🤖 AI Summary
This work investigates how normalization schemes govern the evolution of token representations in deep Transformers, focusing on representation clustering dynamics and representation collapse. We propose a differential-geometric modeling framework grounded in spherical particle dynamics, formalizing inter-layer representation propagation as an interacting particle system on the unit sphere; this reveals normalization’s role as a “velocity regulator” in attention dynamics. We conduct a unified theoretical analysis of six normalization variants—Post-LN, Pre-LN, Mix-LN, Peri-LN, nGPT, and LN-Scaling—characterizing their distinct impacts on representation structure. Our analysis identifies Peri-LN as optimal in balancing convergence speed and representation diversity, effectively mitigating deep-layer collapse. Empirical evaluation confirms Peri-LN’s superior generalization across language modeling and diverse downstream tasks. The study provides principled, geometry-informed guidance for normalization design in Transformer architectures.
📝 Abstract
We study the effect of normalization schemes on token representations in deep transformers. Modeling their evolution as interacting particles on the sphere, we show that normalization acts as a form of speed regulation.
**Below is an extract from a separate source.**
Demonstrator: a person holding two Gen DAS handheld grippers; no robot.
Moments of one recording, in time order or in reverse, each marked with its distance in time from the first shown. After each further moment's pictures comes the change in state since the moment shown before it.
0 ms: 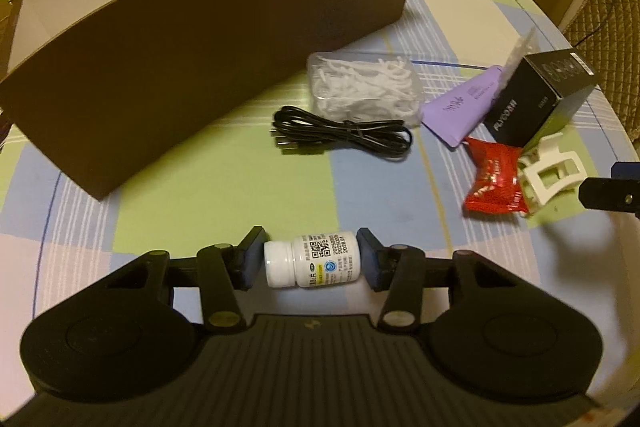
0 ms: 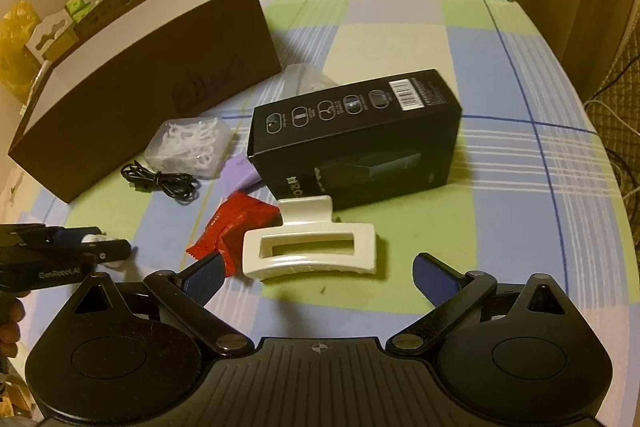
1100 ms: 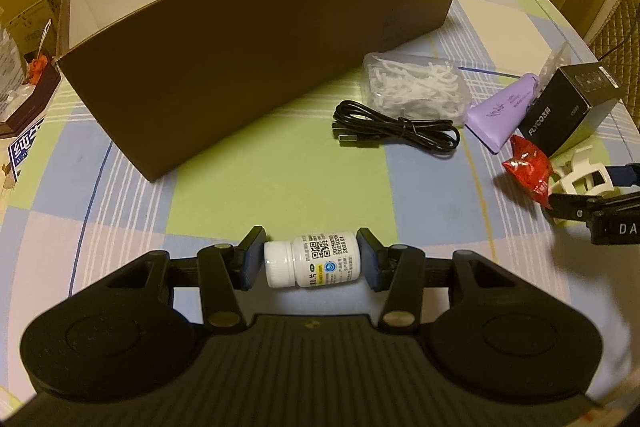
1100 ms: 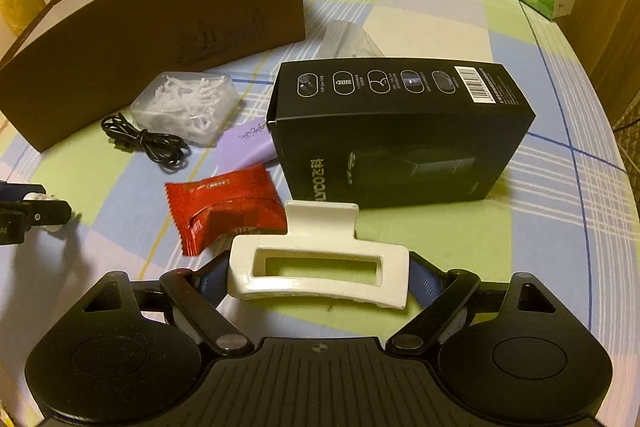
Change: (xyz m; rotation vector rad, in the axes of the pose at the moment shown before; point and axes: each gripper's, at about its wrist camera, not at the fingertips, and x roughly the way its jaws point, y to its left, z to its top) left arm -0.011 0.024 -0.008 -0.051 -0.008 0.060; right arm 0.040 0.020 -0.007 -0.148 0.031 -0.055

This perspective enables a unified analysis of several schemes -- including Post-LN, Pre-LN, Mix-LN, Peri-LN, nGPT, and LN-Scaling -- revealing how they influence clustering dynamics and representation collapse. Our framework clarifies how different schemes shape token representations across layers and provides a principled basis for comparing them, identifying Peri-LN as a particularly effective choice.